## ACTIVITY
Go through the data below and copy each line where the word "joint" occurs.

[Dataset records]
----------
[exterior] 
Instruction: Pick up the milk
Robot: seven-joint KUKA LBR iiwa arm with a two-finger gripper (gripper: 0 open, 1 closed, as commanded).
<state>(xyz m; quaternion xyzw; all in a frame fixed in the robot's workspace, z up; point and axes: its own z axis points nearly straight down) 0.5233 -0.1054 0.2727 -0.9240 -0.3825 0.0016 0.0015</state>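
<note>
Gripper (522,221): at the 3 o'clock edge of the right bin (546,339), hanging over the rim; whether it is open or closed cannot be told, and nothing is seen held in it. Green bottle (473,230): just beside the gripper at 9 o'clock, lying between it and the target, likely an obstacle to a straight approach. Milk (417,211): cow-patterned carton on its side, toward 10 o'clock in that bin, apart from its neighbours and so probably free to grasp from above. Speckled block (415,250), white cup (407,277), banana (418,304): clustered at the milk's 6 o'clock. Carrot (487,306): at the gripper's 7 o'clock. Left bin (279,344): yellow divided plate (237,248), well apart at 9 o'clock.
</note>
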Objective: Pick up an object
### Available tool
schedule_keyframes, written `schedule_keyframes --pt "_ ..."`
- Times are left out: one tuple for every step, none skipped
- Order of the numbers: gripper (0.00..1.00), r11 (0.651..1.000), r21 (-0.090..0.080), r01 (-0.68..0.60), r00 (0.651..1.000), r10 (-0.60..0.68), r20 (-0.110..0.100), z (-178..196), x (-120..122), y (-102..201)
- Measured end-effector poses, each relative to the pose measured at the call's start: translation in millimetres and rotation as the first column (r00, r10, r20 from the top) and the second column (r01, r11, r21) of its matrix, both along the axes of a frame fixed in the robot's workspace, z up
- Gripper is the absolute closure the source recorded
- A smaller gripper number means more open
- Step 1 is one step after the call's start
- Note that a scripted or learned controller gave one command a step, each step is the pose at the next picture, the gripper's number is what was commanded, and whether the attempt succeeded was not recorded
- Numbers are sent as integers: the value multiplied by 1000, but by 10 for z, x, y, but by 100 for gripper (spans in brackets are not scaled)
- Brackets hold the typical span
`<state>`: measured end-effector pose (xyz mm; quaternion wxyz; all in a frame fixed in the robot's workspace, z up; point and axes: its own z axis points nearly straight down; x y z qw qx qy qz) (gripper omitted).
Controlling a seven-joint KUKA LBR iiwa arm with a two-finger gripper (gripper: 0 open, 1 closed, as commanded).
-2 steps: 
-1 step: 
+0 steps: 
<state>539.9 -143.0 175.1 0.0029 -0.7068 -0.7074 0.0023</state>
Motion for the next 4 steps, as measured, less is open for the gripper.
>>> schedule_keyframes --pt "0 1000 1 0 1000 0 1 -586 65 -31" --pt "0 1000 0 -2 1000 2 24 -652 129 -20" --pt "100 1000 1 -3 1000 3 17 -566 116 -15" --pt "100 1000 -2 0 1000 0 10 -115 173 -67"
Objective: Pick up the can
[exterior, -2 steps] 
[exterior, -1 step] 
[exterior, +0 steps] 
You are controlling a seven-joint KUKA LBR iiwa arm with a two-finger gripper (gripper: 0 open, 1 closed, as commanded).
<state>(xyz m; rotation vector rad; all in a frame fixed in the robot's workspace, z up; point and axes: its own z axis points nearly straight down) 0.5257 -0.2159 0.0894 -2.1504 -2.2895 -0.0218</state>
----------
## RESULT FOR THIS EXERCISE
Robot: seven-joint KUKA LBR iiwa arm with a two-finger gripper (gripper: 0 open, 1 closed, as commanded).
Controlling a seven-joint KUKA LBR iiwa arm with a two-finger gripper (gripper: 0 open, 1 closed, as commanded).
You are controlling a seven-joint KUKA LBR iiwa arm with a two-finger gripper (gripper: 0 open, 1 closed, as commanded).

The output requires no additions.